Christmas in China is one of my favorite topics for talking about the role of foreign culture in the world’s most populous nation. China, as it has done with outside ideas for centuries, long resisted Christmas (and Christianity with it) until the day when the country absorbed the holiday and began remaking it as newly Chinese.
The nature of Christmas in China is fascinating, as I explored in an article yesterday, but it can also be baffling. In my post on eight fascinating facts about Christmas in China, number six was a trend that has long puzzled me: Chinese depictions of Santa Claus, of which there are a great many, very often portray him as playing the saxophone. There are posters of sax-playing Santa, cardboard cut-outs, plastic figurines, mall mannequins, all jamming on the sax.

It turns out that I’m not the only one curious about this trend: it also seems to puzzle a number of Chinese. Beijing-based journalist Helen Gao (who authored a fantastic Atlantic article on Christmas in China) emailed that Sina.com, a widely-read Chinese news website, had translated my article into Chinese, changing the headline to “Foreign Media Looks at China: Confusions on Why Santa Plays Saxophone.” Sina also deleted a sentence where I had noted China’s persecution of Christians and an entire section on the Taiping Rebellion. Perhaps even worse, they did not provide their many readers a link back to the Washington Post site.

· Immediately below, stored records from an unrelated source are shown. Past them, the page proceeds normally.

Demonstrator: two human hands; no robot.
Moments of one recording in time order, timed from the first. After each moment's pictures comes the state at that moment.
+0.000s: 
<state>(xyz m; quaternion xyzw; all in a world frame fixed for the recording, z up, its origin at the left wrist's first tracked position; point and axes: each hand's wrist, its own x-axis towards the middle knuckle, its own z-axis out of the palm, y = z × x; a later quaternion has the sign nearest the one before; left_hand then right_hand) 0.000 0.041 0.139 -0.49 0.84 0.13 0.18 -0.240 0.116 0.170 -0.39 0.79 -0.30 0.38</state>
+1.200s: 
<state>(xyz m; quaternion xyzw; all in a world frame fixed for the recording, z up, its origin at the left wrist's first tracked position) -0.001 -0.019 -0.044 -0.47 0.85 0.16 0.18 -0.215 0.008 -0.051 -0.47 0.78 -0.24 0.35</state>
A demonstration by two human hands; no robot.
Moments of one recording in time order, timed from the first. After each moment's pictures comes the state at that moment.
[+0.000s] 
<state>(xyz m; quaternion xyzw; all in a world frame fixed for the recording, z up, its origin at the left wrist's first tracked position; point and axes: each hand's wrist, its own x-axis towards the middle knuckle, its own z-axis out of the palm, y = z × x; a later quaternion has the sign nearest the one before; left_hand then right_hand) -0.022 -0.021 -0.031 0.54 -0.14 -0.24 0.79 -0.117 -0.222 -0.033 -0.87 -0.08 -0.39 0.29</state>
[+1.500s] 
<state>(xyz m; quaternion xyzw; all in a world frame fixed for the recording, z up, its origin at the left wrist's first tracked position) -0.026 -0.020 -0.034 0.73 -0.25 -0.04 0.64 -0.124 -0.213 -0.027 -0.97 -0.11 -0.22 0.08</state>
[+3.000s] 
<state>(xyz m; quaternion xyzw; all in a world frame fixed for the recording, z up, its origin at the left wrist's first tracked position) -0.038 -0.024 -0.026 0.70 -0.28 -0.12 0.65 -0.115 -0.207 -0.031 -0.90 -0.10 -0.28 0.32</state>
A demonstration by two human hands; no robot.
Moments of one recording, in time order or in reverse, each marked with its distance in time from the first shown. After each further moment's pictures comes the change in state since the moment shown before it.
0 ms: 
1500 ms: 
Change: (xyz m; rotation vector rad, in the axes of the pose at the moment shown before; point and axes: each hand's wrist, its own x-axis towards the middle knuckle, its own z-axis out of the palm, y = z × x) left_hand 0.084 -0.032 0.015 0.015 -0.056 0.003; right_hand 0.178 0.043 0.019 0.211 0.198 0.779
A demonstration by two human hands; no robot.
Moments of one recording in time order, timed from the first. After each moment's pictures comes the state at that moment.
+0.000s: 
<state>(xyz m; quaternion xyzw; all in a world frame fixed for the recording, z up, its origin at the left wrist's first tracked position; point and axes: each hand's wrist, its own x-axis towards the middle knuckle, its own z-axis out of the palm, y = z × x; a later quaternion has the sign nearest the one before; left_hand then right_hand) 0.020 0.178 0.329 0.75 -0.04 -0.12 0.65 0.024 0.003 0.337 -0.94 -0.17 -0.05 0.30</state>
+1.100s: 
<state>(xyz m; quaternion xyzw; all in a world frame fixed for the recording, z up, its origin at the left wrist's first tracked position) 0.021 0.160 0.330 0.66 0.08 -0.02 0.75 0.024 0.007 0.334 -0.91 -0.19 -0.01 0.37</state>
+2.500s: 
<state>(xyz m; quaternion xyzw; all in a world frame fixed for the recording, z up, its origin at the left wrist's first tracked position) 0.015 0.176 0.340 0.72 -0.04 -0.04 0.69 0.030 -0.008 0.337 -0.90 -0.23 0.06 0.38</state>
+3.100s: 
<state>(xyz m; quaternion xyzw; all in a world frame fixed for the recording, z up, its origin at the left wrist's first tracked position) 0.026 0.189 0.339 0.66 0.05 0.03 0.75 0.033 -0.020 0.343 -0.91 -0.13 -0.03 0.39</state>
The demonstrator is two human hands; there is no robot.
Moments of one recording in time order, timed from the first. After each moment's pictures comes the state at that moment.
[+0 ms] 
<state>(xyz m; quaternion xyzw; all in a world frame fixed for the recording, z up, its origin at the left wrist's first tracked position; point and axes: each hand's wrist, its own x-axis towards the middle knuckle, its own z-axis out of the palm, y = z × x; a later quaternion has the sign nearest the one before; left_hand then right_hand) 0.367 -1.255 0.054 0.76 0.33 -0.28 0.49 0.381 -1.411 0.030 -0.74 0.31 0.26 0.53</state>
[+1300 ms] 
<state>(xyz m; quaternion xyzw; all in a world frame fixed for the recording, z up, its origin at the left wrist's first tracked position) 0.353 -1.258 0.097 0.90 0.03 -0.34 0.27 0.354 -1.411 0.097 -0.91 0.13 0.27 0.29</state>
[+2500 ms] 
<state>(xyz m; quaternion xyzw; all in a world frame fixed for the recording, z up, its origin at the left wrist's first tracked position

The Sina.com translation of my article received 400 responses, many of them debating the question of why Chinese Santas so often carry saxophones. Out of all those, Helen writes, “no one seems to know the answer.” When she emailed again, 30 minutes later, the number of responses had almost doubled to 700. By contrast, the original Washington Post blog item has received seven comments.

Helen’s theory echoes one of my commenters, mlouisa70394, who suggests it may have to do with Chinese perceptions of the saxophone as romantic and cool. Helen writes, “My guess is that it perhaps has to do with the fact that saxophone is obviously an instrument with a Western origin, which fits Santa’s image, and is portable so Santa can make Christmas music anywhere he goes. Sound like enough reason for Chinese to lump the two together?” One of the Sina.com commenters, according to Helen’s translation, joked that it could be worse: “At least our Santa isn’t playing erhu!”